近ごろ、若いころはダメな学生だったり、ヤンキーだったりしたけれど、成功して優秀な大学に入り成功した、という書籍が話題になっている。
そのどれもが「高収入の父親」だったり「子どもに無償の愛を注ぎ、徹底的に教育をしてくれる母親」だったり、そこまで恵まれていなくても、「塾や予備校に通える余裕はある家庭」で育った子供たちの話である。
しかし今、新聞を騒がせている貧困問題があるように、決してどの家庭も恵まれていて、成功するためのきっかけを手にするチャンスがあるわけではないのも現実だ。
早稲田卒……その後“転落人生”を送った男の顛末
円山嚆矢という男がいる。
幼いころから母親に「お前は好きで生まれた子どもじゃない」と罵られ、父親も酒と女に溺れ、金を無心する毎日。親が踏み倒した借金を子どもである円山が頭を下げて謝り、とうとう暮らしに困り夜逃げまでするように。
絵にかいたようなブラック家庭で育った彼は、なんとかこのひどい生活から抜け出そうと、スポーツ推薦で入った三流高校から、予備校に通わず自らの力だけで大学入学を目指す。
日々の暮らしの支えのためにバイトをしながら、購入した参考書片手に寝食も忘れ勉強をする日々。
そして彼は自らの力で早稲田大学入学のチケットを手にしたのだった。
辛い毎日ばかりを送った家庭から出て、自由を謳歌する日々。しかし、もともとお金に困る生活を送っていた彼は早稲田に入学するや否やアルバイトに精を出すことになる。

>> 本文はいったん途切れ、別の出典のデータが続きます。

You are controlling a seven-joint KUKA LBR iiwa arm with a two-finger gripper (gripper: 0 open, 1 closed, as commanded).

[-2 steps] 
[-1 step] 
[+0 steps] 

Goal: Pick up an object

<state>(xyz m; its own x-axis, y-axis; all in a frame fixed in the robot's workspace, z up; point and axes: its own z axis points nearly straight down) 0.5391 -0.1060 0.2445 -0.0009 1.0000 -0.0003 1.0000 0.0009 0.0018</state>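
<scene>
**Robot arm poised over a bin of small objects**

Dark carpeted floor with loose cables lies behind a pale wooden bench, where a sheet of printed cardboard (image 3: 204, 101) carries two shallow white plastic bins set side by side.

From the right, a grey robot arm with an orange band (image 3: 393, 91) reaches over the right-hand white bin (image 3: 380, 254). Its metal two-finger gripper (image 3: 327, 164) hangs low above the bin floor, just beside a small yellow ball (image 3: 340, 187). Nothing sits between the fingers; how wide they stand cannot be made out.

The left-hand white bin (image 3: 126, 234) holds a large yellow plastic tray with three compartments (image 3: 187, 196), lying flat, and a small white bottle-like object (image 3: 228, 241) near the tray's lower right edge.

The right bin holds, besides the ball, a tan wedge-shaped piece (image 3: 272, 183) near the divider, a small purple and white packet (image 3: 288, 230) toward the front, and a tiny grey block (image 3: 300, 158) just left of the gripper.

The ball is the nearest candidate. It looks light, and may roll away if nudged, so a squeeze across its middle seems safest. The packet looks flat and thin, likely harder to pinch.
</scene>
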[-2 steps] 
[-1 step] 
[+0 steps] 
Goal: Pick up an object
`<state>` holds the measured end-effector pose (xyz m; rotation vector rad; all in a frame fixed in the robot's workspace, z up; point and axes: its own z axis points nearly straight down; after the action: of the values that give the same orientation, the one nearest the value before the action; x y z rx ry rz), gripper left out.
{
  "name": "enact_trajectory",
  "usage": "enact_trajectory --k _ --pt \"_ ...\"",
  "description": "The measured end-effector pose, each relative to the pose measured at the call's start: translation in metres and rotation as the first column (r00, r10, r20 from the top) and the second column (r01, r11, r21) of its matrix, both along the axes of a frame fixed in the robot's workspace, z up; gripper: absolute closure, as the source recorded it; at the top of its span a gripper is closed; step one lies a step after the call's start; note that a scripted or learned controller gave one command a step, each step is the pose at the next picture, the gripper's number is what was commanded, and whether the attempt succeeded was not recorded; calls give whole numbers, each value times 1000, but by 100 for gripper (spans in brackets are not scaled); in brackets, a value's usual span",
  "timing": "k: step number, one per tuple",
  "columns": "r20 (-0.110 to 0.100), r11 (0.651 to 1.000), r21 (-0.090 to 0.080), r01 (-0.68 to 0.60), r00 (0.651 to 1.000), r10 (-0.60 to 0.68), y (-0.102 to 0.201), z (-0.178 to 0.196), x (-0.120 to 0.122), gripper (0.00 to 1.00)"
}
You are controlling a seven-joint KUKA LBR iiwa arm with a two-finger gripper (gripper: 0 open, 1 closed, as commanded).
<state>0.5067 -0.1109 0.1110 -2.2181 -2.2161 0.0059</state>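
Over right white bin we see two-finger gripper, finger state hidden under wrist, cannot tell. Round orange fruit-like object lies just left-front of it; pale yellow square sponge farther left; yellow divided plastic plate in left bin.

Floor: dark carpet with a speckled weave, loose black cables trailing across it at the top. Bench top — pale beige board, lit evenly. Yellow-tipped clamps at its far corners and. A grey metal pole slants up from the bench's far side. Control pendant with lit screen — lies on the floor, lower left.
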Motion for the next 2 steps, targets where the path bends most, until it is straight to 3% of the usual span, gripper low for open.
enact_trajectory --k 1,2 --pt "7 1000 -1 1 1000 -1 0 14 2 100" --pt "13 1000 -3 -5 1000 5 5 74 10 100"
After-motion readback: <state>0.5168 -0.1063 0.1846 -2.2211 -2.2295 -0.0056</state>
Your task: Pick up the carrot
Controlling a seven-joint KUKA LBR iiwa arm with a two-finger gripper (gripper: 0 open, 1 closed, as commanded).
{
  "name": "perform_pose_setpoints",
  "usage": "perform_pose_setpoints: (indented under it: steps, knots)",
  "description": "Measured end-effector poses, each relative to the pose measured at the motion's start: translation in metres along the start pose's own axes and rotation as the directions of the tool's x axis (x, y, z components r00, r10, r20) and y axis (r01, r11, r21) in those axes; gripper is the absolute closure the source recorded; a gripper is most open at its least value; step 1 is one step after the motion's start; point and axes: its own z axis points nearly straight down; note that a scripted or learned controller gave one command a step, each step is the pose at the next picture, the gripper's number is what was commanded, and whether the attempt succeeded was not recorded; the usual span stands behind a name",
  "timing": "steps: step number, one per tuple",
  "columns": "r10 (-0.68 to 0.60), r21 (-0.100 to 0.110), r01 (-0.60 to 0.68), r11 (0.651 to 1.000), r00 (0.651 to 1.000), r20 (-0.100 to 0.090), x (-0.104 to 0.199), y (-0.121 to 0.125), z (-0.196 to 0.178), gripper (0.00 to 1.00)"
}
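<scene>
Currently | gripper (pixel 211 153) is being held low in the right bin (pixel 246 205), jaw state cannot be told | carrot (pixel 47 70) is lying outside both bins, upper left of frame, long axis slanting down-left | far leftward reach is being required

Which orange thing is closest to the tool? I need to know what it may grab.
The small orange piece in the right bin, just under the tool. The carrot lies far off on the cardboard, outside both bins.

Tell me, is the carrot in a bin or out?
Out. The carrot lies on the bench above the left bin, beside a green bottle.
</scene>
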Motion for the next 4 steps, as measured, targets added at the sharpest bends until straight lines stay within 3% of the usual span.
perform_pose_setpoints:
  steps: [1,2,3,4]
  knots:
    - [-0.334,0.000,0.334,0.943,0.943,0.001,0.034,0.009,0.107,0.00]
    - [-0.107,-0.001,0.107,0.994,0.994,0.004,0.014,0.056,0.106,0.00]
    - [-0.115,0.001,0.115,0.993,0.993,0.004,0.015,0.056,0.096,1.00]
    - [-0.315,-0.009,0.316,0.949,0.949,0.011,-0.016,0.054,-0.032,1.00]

奨学金のため、それなりの成績は残すものの、昼夜問わず金を求めて働き、1か月で気が付けば就職も金に目がくらみ会社を決めていた…。
そして彼が堕ちて行ったのは、夜の風俗街。
風俗、AV、クスリ、恐喝、ヤクザ…映画の中のシーンが繰り返されるような裏社会の生活。気が付けば自らもクスリに染まっていた。
クスリに染まり、オンナと遊び、金を追い求める…。